# smoked pork loin



## Packfish (Oct 30, 2007)

Did one this weekend.
took some apples and chopped them up - put them in a large baggie and poured in some raspberry chipotle sauce and a little Kolstika ( a Wyoming Liquor) then put that in the microwave for a minute- then squished in around. Took the pork loin and ran a long fillet knife dead center length wise thru the middle twice in an X fashion. Stuffed the pork loin with the mix.

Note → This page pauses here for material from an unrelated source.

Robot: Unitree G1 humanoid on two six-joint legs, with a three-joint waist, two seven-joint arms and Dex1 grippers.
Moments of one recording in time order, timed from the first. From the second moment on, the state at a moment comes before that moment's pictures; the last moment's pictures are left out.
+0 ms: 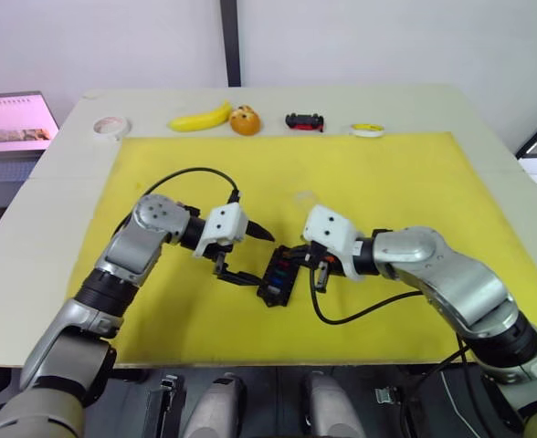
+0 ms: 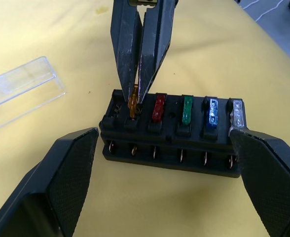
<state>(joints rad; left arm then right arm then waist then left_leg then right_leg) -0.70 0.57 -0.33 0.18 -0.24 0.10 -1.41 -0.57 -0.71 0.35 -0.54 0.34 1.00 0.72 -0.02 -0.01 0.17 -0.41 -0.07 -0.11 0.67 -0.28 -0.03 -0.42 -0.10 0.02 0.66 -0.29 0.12</state>
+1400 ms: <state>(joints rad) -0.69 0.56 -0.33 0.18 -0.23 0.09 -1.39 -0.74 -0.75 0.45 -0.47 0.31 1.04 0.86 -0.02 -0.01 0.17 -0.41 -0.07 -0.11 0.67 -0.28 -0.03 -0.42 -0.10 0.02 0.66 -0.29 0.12</state>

Then put rub over the entire loin- smoked for 3 hours- then pulled it out and made a tin foil packet- put each loin in one- put the rest of the apple mixture and put back in the smoker -about every 20 minutes for an hour I basted them with the chipotle sauce. At about 150 internal degrees I pulled them - sealed the foil and put them in a small cooler for an hour- Incredibly good.


----------



## FULLHOUSE (Oct 1, 2007)

Sounds real tasty. No pictures?


----------



## elkmule123 (Aug 14, 2013)

Packfish said:


> At about 150 internal degrees I pulled them - sealed the foil and put them in a small cooler for an hour- Incredibly good.


That had to have taken some will power to wait that long before enjoying it. :biggrin1:


----------



## Packfish (Oct 30, 2007)

FULLHOUSE said:


> Sounds real tasty. No pictures?


 no pictures- maybe this weekend- found some raspberry jalapeno and peach habanero chipotle sauces I would like to mess with- I am certainly going to start making my own sauces from the garden this coming season


----------